Friday, April 24, 2009
Confessions Of A Gay Guy
I've known that I'm gay for a long time now. About 10 years it seems. Even so, a small part of me has never truly accepted myself, nor made complete peace with that fact. Don't get me wrong, I've never had a problem about being gay. It's just that I still had some confusion and doubts about being the way that I am, lingering at the back of my mind.
Would things have turned out differently if my parents' relationship were not estranged?
Would I have turned out differently if my dad had taken better care of me and shown me proper fatherly love?
Am I really born gay, or did I choose this path early on in my life?
Am I really an abomination, as said by major beliefs and religions?
Am I angering God by being the way that I am?
Does God not love me because I'm gay?
Will I be thrown into the depths of hell when I die?
Is my existence a sin personified?
Am I really the unnatural, disgusting, immoral and perverted being as portrayed by religion?
Would I find myself going straight, getting married someday and raising a family of my own, as perceived as the 'right' thing to do by society?

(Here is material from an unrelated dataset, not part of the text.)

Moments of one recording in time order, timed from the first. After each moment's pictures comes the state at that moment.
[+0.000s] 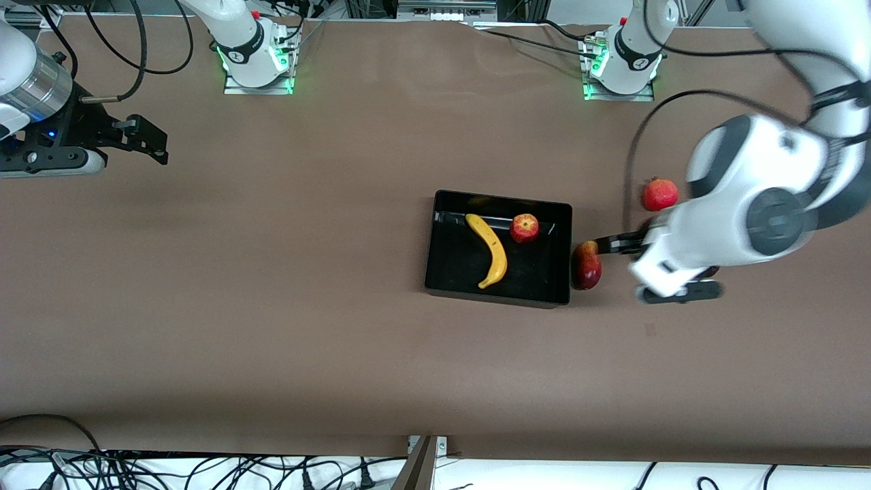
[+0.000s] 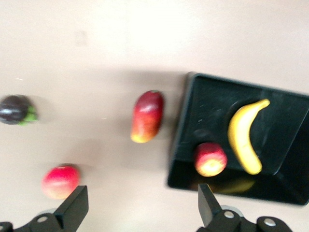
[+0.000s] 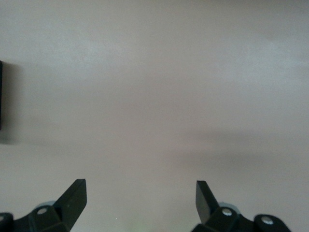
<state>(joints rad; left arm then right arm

As I watched the trailer for Prayers For Bobby and read some gay-related articles last week, I've hit some realizations, or affirmation as you might put it, that helped me fully accept and make peace with myself. Some of you might be surprised that I'm a God-fearing person, but I strongly believe that God exists and He watches over us everyday. After recent developments, I've come to realize that...
1. God loves me as I am. This realization is the most important to me, because it finally puts me at peace with myself as a gay person. If He is perfect and His creations are perfect, then He created me perfectly the way He wanted me to be and loves me as I am. It doesn't matter what we are, but it matters more what you do with your time here.

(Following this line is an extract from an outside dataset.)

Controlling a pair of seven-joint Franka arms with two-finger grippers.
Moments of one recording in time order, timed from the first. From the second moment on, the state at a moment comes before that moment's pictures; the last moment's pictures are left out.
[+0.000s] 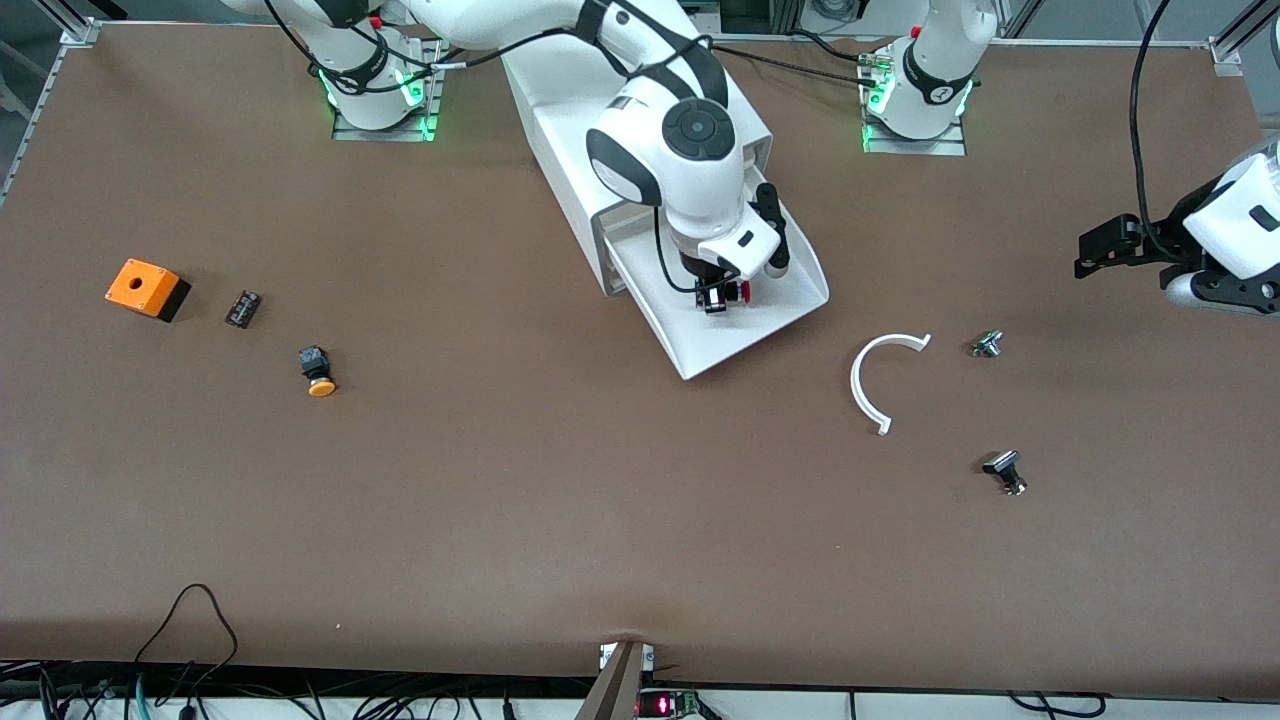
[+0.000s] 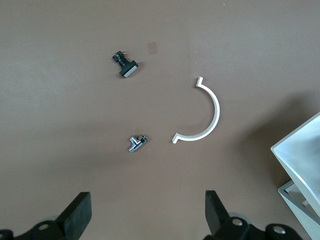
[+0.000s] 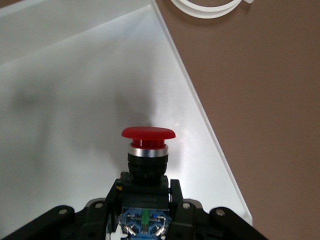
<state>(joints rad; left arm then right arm) 0.00 0.05 0.02 -1.63 -0.02 1.60 0.14 0.82 0.77 0.11 -1.08 -0.07 2.01 -0.72</state>
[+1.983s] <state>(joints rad) -0.01 0.07 -0.01 -1.60 0.00 1.60 0.14 0.45 0.55 -0.07 -1.62 0.03 2.03 0.02</state>
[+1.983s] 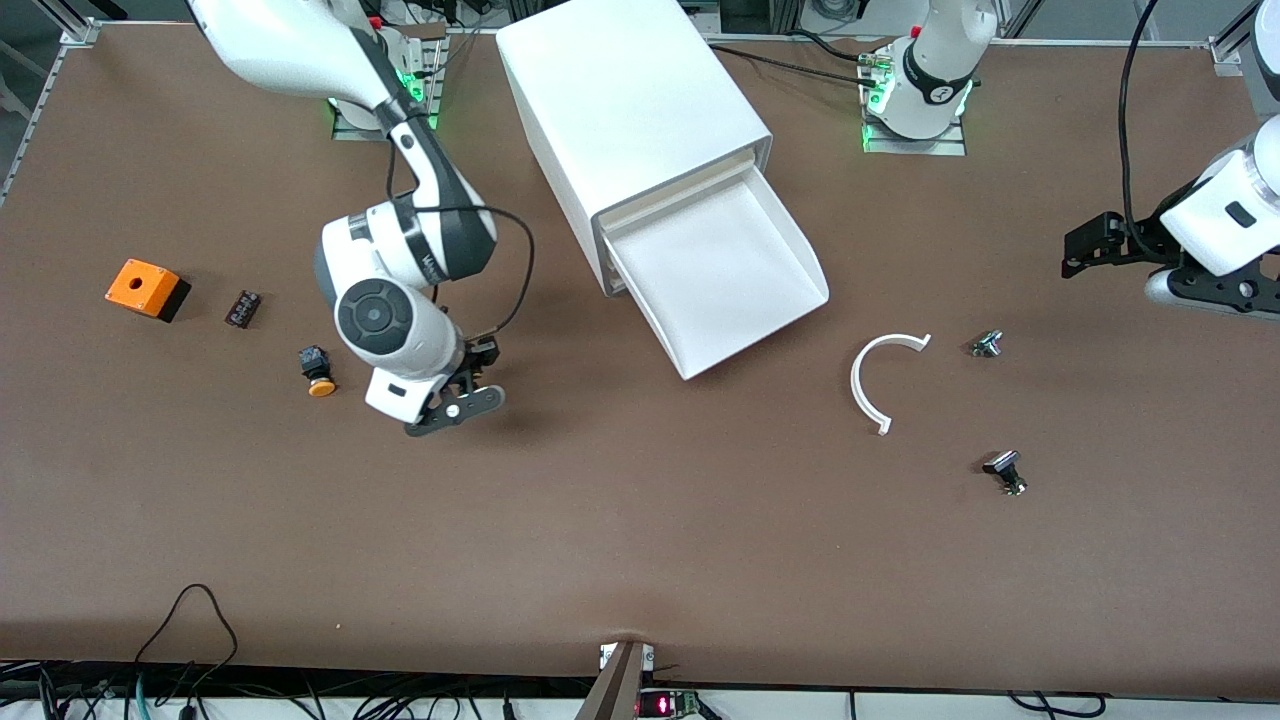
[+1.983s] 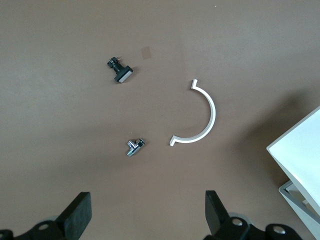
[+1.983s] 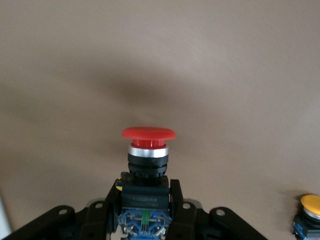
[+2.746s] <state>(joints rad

2. I am born the way I am. Even if the whole world shuns me, it will not change this fact. This is not a path or choice that I chose, NOR was it chosen for me by any circumstancial means in the early stages of my life. Furthermore, my first attraction to a boy happened when I hit puberty at 13, even before my parents became truly estranged.
3. There is nothing wrong with me and there is nothing to change. And that is the absolute TRUTH for me. I am gay and I am proud of it. I've never meant or done anything to hurt anyone by being gay. I'm just being myself, just as nature intended.

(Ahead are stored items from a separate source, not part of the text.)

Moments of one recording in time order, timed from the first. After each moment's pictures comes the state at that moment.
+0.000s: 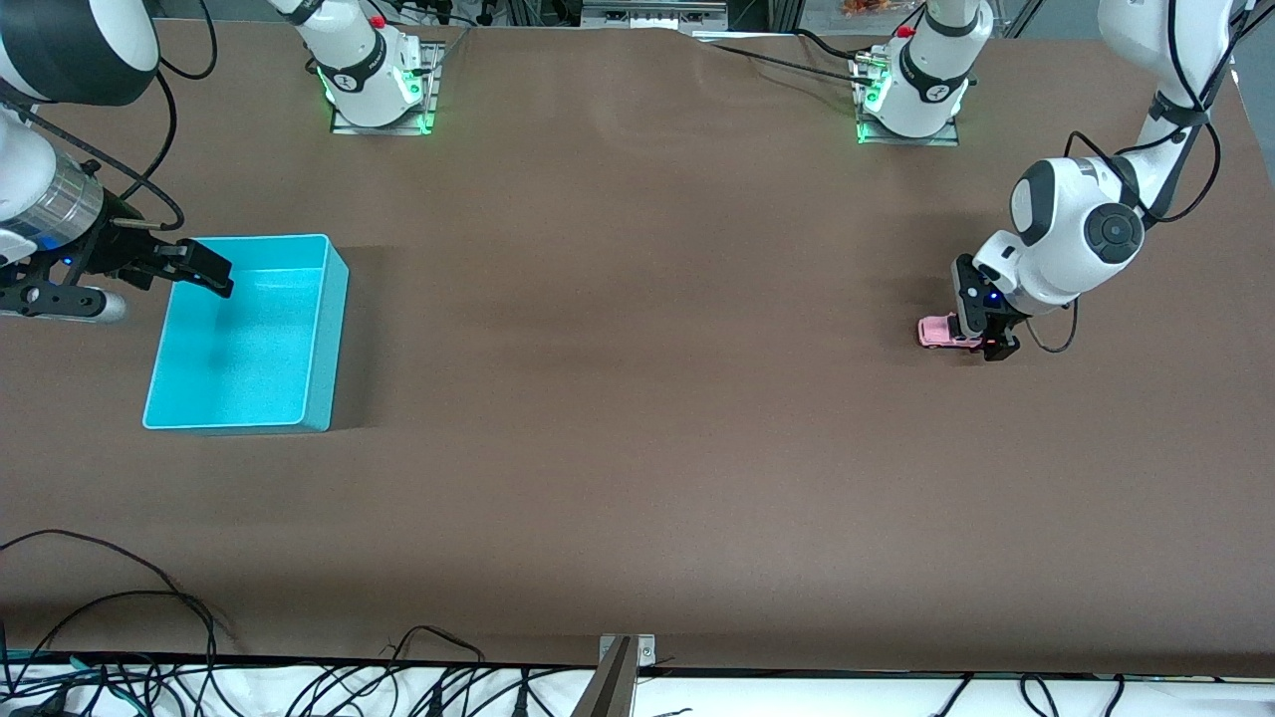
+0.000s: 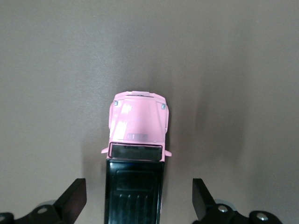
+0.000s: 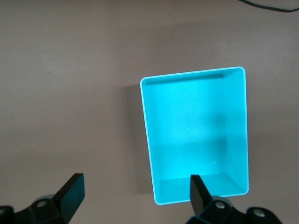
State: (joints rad) left arm 0.16 0.26 -0.07 -2.44 0.05 2.64 1.54; right arm -0.06 0.06 0.12 -1.69 -0.04 1.74 0.15
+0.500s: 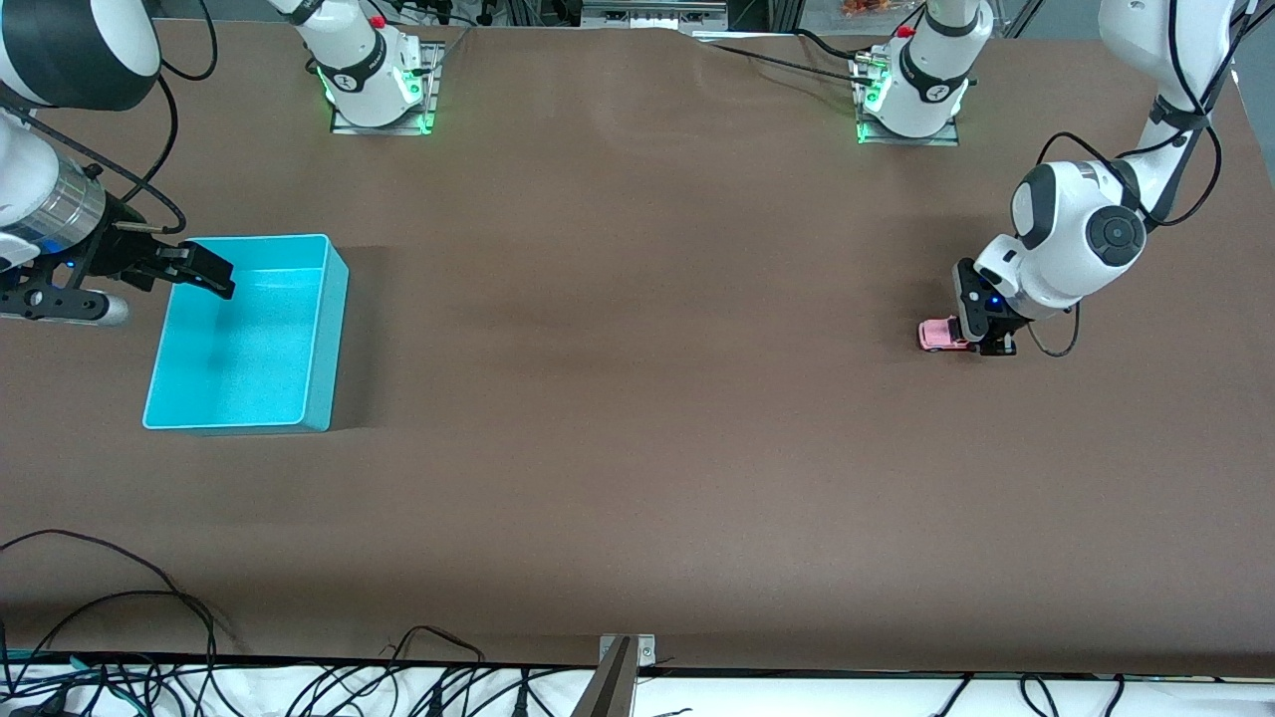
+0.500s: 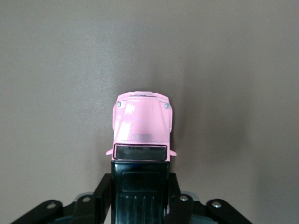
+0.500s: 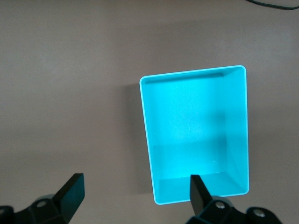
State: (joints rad) left arm 0.16 0.26 -0.07 -2.42 0.05 2.65 1.55; right arm -0.06 0.07 0.12 -1.69 -0.04 1.74 0.15
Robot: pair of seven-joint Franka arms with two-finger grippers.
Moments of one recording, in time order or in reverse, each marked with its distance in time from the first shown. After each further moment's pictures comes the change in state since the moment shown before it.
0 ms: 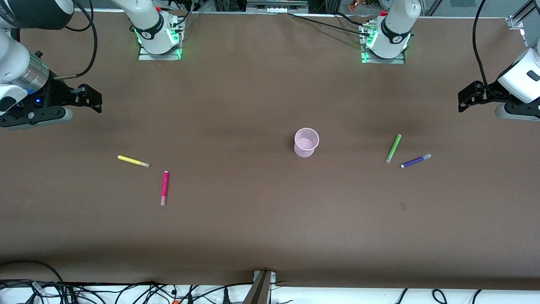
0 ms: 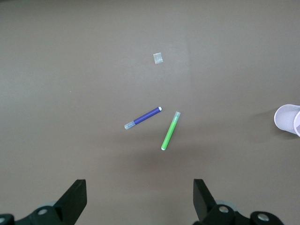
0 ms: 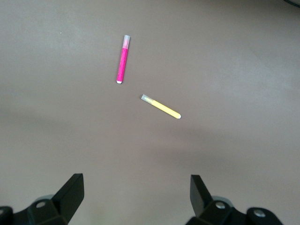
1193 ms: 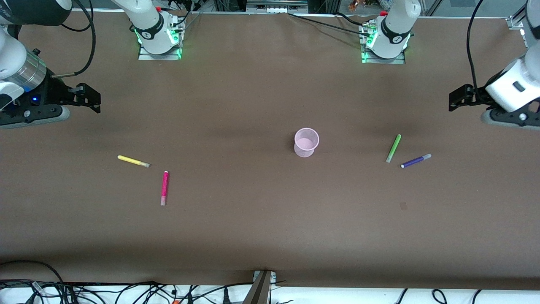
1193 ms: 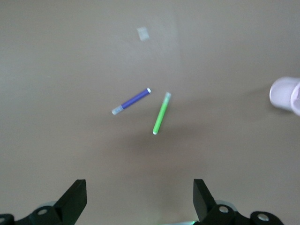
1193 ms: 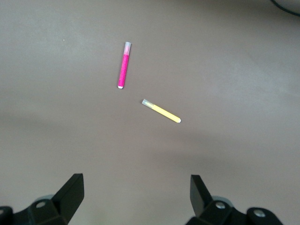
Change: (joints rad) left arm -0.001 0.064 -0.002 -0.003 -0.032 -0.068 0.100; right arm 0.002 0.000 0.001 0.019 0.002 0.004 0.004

4. Being gay does NOT make me an abomination, a pervert or an immoral person, regardless what any majority, beliefs or religion says. I am just a normal person born with different sexual orientation but it does NOT define me as a person. My attitude, behavior and actions are what defines me as a person. Anyone, regardless of sexuality, is capable of being a pervert or immoral person.
5. I am equal and deserve similar rights as everyone else. I breathe and love, laugh and cry, hurt and bleed just like everybody else.
If you think that you know better just because you read from some 'book' or listened to a straight person who THINKS that they know more about gay people than gay people, THINK AGAIN! Go talk with a real gay person to understand us better.